We hope your new addition is settling into the family well. To get them off to the best start here is a little more information on a few of the basic healthcare tips.
You can also download a printable Children and their new kitten booklet, which is great for helping children understand how to look after and care for their new pet.
Flea, tick and worming treatments are given regularly throughout your pet’s life to ensure both your pet and human family members are protected from these common parasites.
Worms can pass from the mother cat to her kittens in her milk and so it is important that kittens are wormed regularly.
When kittens first visit us at 9 weeks old, we normally use a spot-on treatment which covers fleas and worms.
At their second vaccination around 13 weeks old, most kittens are big enough for the longer acting treatments which provide protection for 3 months.
We use Bravecto spot on for fleas and ticks and either a tablet (Milbemax) or spot-on (Profender) worming treatment
Neutering (spaying in females and castration in males) is recommended at 5-6 months old in both sexes to prevent unwanted mating and unexpected litters. Neutering can also prevent male cats straying far away from home and picking up infectious diseases by fighting with others. We recommend neutering your kitten before allowing them outside unsupervised.

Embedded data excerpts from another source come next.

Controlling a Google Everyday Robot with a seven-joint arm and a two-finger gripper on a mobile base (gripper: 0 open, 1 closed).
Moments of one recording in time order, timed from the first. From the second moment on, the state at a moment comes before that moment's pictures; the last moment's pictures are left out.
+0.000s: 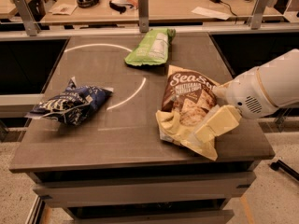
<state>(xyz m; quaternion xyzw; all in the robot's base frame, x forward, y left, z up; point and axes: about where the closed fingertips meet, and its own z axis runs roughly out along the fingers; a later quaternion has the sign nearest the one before) 0.452 -0.133 0.873 -0.46 0.82 0.20 0.28</state>
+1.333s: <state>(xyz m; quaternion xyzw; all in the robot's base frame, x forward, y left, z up) 0.459 -0.113 0.844 -0.47 0.81 0.22 0.25</state>
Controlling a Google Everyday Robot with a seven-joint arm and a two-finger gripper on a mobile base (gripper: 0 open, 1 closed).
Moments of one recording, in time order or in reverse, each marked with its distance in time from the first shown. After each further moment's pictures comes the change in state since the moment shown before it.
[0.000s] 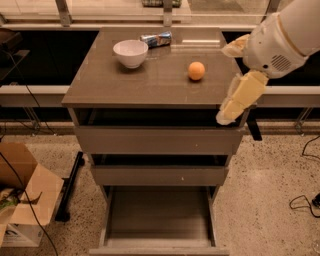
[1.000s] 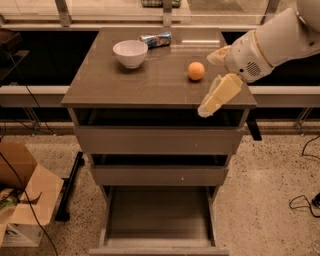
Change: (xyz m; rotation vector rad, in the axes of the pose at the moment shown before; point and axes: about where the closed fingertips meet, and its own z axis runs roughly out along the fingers) arm -0.003 -0.040 0.062 -0.058 -0.156 0.076
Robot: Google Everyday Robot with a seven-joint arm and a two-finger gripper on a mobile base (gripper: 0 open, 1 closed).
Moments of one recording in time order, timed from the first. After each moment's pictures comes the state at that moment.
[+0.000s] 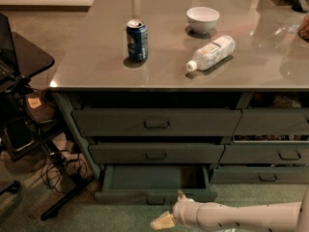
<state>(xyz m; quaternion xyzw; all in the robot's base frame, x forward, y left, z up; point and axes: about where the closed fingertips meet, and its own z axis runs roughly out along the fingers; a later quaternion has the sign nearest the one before) 0.435 -0.056 0.317 -0.33 0.86 0.22 0.31</state>
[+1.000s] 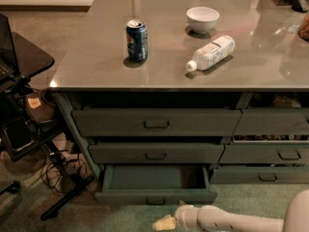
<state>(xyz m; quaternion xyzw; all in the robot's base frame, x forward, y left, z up) 0.443 -0.068 0.218 -0.26 0.89 0.27 0.27</state>
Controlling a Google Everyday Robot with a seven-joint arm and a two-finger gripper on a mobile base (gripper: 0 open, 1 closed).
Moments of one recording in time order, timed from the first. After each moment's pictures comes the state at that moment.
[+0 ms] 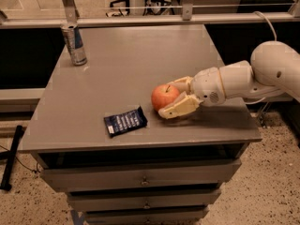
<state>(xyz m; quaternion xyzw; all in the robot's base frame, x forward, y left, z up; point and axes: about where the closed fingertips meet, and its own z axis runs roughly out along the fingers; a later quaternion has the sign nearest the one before) 0.538 -0.057 0.831 -0.54 0.66 0.35 0.39</state>
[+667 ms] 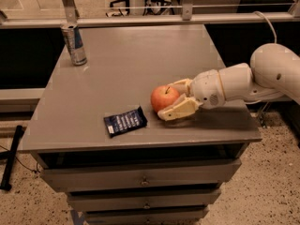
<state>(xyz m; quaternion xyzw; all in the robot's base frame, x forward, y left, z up) 0.530 -0.053 0.828 -0.54 0.65 0.36 0.39</state>
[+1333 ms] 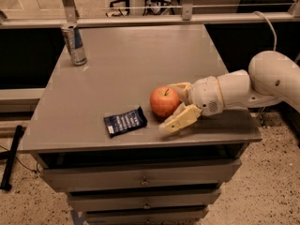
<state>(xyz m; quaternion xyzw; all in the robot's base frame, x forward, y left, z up) 0.511 -0.046 0.825 -0.54 0.64 0.39 0.38</state>
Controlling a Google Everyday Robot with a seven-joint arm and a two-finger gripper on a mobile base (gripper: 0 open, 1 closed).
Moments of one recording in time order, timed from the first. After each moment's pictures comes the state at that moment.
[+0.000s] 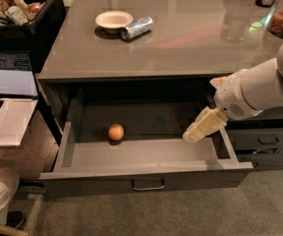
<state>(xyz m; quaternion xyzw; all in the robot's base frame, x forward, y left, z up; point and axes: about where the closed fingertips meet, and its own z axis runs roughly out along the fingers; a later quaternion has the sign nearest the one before) 0.501 -0.155 0.845 -0.49 0.81 0.08 0.32</state>
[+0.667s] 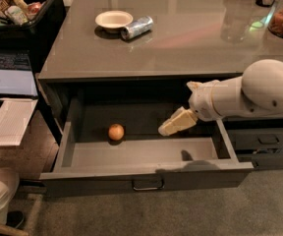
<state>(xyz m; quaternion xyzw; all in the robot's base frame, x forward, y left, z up) 0.557 -0.110 0.797 -0.47 0.78 0.14 0.40</state>
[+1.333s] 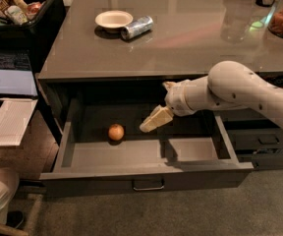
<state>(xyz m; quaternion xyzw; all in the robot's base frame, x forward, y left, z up) 0.606 -0.054 0.759 -0.50 0.74 0.17 0.40</state>
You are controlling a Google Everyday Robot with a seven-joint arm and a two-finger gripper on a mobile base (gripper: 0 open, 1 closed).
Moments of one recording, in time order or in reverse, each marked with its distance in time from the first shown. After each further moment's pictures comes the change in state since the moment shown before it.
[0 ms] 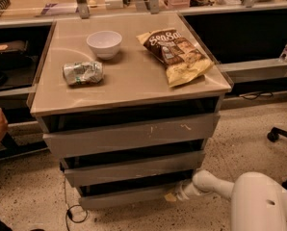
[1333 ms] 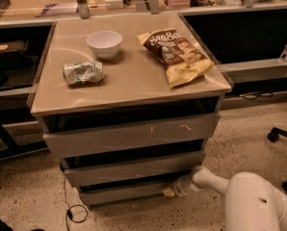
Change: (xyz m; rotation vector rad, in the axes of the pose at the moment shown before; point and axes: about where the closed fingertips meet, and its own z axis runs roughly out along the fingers) arm -0.023 -0.020 0.009 0.014 -0.032 -0.002
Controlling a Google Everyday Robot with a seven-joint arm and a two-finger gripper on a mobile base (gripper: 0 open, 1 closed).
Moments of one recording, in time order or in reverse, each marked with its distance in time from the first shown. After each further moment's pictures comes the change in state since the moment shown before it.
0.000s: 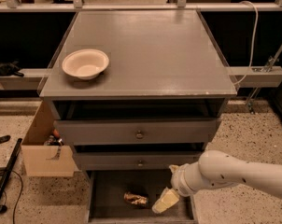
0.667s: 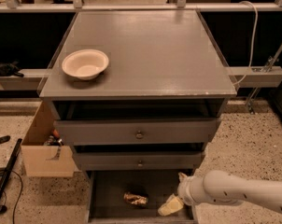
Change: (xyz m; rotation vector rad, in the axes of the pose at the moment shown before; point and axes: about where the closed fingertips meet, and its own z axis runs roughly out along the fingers) arm 0.064 -0.040 0.045 0.129 -0.039 0.078
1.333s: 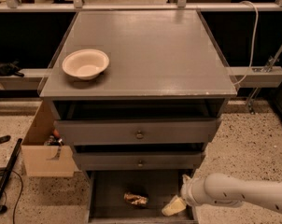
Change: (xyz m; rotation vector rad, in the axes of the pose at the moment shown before) arm 0.032 -0.024 0.019 0.039 0.027 0.025
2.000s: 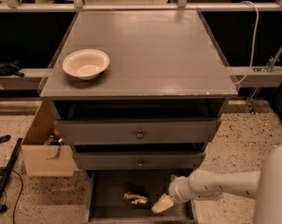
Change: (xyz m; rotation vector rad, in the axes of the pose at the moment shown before) arm 0.003 -0.004 0.071 -0.053 0.027 -0.011
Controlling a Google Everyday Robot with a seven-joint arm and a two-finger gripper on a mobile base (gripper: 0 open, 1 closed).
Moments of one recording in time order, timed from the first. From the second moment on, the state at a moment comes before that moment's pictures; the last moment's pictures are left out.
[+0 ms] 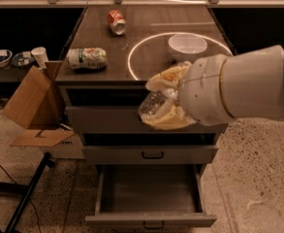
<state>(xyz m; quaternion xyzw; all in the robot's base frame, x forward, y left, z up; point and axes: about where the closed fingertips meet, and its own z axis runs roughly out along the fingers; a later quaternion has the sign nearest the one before) 0.426 -0.033 0.951 -0.62 0.63 0.07 0.46</state>
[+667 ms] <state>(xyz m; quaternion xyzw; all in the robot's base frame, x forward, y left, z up) 0.451 -0.035 0.896 -0.60 0.66 0.19 0.40</state>
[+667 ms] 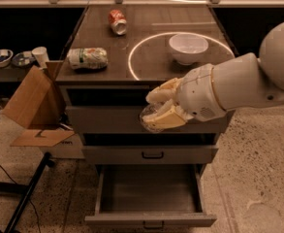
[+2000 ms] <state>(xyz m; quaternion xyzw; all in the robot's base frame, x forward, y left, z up) 0.482 -0.031 0.854 -0.55 0.72 0.28 0.32</state>
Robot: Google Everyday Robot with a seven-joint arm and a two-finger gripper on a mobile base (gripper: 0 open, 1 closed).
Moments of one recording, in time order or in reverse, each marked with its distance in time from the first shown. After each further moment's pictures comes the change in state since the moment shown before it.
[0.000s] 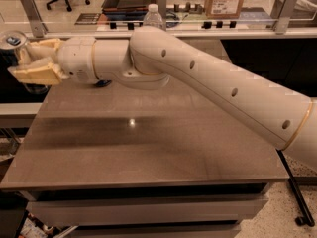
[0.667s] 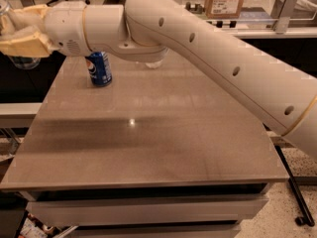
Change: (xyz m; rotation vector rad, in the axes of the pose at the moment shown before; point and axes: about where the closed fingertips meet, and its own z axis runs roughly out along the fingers) arm -0.059 -0.018 0.001 -0.008 0.002 -0.087
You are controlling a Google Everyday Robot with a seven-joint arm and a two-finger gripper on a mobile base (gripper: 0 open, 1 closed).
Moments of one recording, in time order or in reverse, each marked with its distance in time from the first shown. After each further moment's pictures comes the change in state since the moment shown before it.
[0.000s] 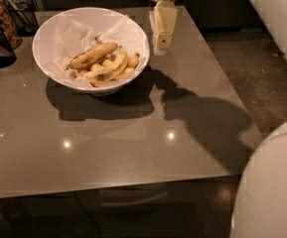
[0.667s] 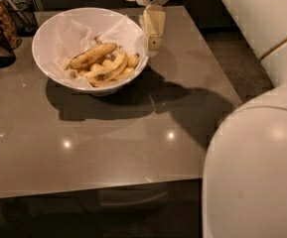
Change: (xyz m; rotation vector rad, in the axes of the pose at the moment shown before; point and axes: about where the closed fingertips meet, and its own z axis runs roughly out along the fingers) arm -0.015 -0.014 0.027 -0.050 -0.018 -0.046
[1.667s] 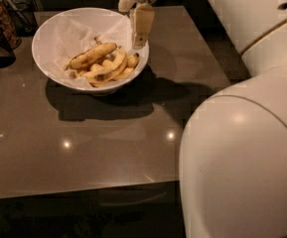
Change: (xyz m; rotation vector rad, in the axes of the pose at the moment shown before) arm -0.015 -0.018 0.009 -0.008 -0.035 -0.015
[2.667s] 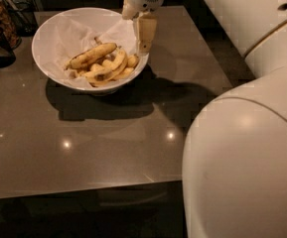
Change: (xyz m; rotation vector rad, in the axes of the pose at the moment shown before) arm 0.012 0.010 0.013 -0.025 0.055 -0.011
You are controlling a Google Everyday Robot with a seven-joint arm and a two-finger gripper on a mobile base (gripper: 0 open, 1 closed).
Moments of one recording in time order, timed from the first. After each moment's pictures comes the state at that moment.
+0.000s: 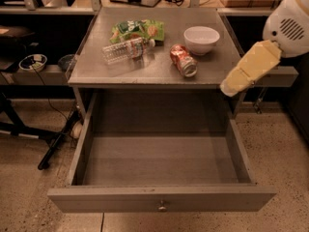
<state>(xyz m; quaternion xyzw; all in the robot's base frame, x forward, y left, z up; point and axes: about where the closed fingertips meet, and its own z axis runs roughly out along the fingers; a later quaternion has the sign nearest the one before) 0.482 -0.198 0.983 -0.36 0.91 0.05 0.20</state>
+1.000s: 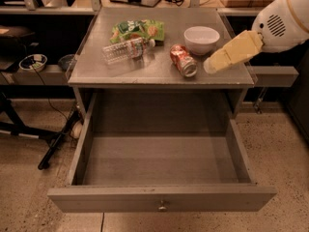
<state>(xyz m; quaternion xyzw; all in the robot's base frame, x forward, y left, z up) 0.531 -0.173 0.983 -0.29 0.90 0.13 0.29</state>
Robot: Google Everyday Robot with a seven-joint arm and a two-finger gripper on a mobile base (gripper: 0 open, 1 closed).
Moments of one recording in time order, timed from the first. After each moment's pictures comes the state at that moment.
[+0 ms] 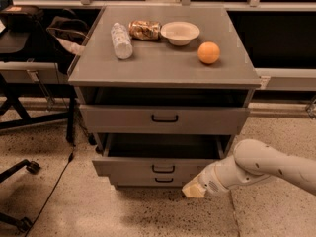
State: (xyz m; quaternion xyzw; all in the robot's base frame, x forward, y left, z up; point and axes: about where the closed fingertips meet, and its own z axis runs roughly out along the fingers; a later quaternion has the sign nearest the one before) arm 0.447 -0.108 0.535 -0.41 0.85 0.28 0.17
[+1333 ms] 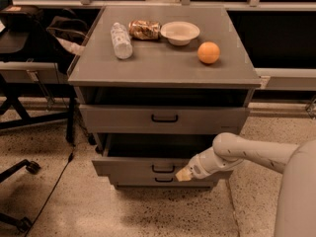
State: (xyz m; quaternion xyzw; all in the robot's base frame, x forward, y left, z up) arm 0.546 -0.100 0.441 -0.33 0.89 0.27 0.16
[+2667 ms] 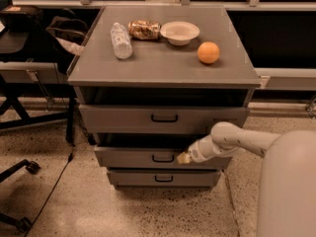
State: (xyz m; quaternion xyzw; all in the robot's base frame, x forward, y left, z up) arm 0.625 -0.108 0.439 -0.29 0.90 0.24 0.20
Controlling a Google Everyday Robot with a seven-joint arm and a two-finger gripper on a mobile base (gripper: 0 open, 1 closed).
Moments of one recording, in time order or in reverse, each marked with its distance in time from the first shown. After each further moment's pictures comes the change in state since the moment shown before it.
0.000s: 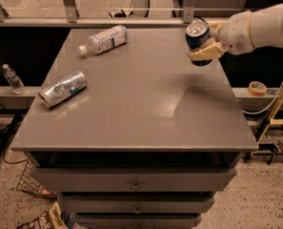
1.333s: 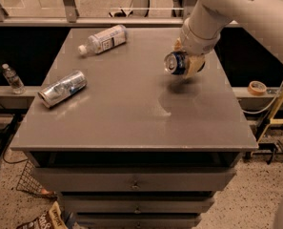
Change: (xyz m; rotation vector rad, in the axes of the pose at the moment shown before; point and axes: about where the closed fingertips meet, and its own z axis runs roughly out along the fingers) arm 0.026 0.042 0.052 -0.372 0.636 -0.698
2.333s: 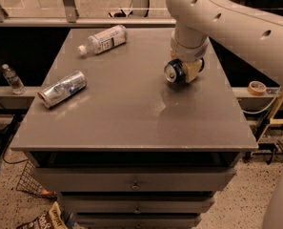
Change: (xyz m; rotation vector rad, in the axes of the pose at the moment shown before) arm 0.006 0.004 0.022 -0.081 0.208 -0.175
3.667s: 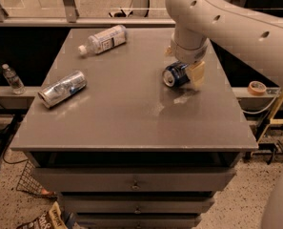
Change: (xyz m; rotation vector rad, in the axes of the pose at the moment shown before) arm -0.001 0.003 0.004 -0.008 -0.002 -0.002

We strongly recommend all cats are microchipped before they are allowed to go outside. Many cats dislike wearing a collar and may lose them while adventuring! Therefore a microchip is the best way to identify and reunite a cat with their owner.
The microchip is implanted with a needle under the skin between the shoulder blades. It is made of non-reactive material so shouldn’t cause any problems throughout their life. We commonly implant the microchip while the cat is under anesthetic at the time of neutering.
Cats are obligate carnivores which means they must have a meat source of high quality protein in their daily diet. For our domestic pet cats this can be commercially available wet pouch or tinned food and dry kibble biscuits.
Commercial cat foods are manufactured to be complete, balanced and provide at least the minimum requirements of the essential nutrients your cat will require at that particular stage of their life.
It is very important that young cats up to 12 months old are fed a specific kitten diet which has all the nutrients their growing bodies need.
In the wild, cats will eat about ten small meals (rodents or birds) over a 24 hour period. To keep your cat’s feeding regime as natural as possible and prevent boredom and obesity, you can use puzzle feeders and split your cats daily ration into five small meals throughout the day and night.
Cats should have access to clean water daily. Water should be given in either glass or ceramic bowls. Food and water bowls should be kept apart.
Litter trays should be kept in a quiet place where your cat can comfortably toilet with peace and quiet. The rule of thumb for litter trays is that you should have one litter tray per cat plus one.
Cats should have plenty of hiding places provided up high where they can get away and feel safe.
You should try to encourage play with your cat, and there are many ways to do this e.g. use toys, food mazes, catnip toys, laser pens. This is especially important for indoor cats.